**About this task**
Look for the string "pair" in the listing below, then copy every line that has it.
-------
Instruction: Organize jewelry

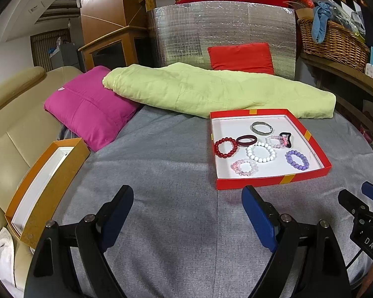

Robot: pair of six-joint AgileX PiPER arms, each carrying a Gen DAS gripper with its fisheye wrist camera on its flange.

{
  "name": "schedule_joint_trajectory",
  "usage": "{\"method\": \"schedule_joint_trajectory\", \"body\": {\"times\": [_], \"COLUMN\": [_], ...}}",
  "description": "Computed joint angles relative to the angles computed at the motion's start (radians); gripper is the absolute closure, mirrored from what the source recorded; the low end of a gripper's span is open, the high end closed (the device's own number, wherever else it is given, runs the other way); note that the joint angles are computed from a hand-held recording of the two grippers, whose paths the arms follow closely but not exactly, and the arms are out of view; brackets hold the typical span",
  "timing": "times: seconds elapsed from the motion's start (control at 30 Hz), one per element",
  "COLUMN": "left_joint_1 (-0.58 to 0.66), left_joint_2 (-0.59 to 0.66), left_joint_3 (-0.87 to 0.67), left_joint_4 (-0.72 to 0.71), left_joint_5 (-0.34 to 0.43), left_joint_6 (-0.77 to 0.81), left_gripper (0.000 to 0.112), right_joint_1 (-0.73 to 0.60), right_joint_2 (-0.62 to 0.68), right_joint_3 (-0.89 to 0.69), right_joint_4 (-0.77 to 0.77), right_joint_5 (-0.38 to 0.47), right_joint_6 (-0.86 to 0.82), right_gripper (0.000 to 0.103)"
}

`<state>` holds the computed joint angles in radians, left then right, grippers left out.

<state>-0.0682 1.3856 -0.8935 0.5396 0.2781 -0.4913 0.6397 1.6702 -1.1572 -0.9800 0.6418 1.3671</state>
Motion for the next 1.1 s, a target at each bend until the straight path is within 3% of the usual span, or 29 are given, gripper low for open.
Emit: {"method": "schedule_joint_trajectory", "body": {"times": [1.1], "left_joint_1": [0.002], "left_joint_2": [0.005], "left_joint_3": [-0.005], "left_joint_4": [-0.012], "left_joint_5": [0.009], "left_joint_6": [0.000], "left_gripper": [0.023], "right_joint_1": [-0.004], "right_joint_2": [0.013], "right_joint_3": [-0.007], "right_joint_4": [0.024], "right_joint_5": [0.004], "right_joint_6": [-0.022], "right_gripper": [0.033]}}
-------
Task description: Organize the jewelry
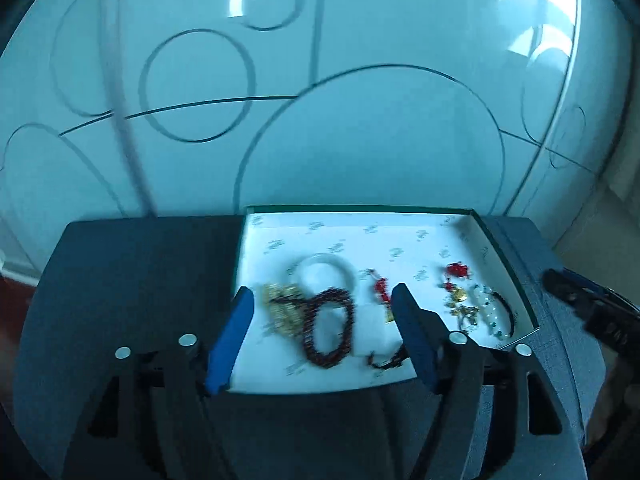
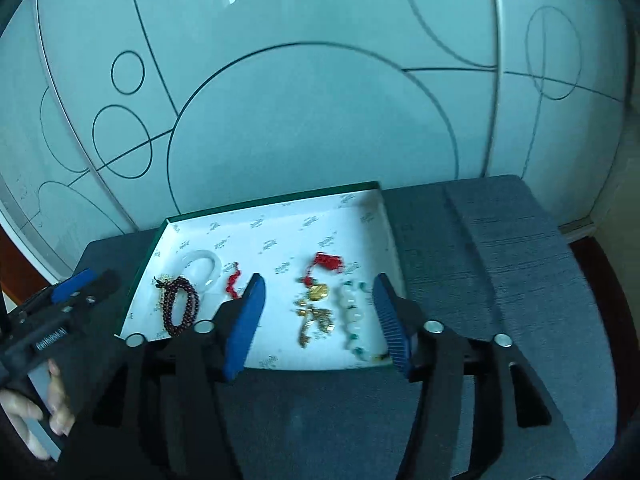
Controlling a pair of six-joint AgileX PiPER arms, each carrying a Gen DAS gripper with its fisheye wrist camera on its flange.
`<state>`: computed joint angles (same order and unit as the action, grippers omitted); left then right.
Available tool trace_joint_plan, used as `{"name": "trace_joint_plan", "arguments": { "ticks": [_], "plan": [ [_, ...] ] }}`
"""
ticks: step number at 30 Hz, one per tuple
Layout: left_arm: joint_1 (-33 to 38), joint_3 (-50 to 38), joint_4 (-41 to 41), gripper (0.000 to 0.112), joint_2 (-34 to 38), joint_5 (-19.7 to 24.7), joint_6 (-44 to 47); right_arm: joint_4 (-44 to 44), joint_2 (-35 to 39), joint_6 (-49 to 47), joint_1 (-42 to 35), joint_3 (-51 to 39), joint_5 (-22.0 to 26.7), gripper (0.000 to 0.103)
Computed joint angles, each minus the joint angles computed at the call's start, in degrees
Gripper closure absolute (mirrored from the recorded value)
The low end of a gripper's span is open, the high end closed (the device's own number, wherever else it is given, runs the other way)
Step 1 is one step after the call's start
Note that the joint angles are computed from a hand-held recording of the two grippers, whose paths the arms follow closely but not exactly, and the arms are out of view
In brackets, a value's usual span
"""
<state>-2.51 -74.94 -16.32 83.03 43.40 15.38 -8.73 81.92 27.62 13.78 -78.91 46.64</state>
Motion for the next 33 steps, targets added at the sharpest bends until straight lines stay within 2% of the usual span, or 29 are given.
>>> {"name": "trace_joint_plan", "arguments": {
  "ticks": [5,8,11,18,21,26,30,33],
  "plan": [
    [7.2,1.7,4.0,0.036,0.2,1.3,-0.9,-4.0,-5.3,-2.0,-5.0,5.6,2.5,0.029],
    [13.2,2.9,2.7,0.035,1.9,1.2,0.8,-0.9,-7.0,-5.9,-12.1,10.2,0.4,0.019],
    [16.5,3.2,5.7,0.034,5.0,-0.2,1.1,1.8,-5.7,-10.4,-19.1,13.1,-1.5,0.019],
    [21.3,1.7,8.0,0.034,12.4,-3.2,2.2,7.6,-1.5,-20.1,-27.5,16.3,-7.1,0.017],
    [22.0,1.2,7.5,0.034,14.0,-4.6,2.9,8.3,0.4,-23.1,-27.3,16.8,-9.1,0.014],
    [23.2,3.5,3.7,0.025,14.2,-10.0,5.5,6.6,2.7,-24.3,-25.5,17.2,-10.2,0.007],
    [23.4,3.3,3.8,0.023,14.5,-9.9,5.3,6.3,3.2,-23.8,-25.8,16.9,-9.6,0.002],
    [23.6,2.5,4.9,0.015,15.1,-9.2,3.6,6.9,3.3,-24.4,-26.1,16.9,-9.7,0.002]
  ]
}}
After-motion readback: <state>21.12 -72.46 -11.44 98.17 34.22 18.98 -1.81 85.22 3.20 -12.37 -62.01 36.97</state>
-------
**Task response**
Robot: pair of six-joint AgileX PiPER arms, each carrying a Gen DAS gripper with its fisheye wrist camera on its flange.
Controlling a pair of six-joint AgileX PiPER arms, each carrying a Gen DAS gripper with its fisheye wrist camera on its flange.

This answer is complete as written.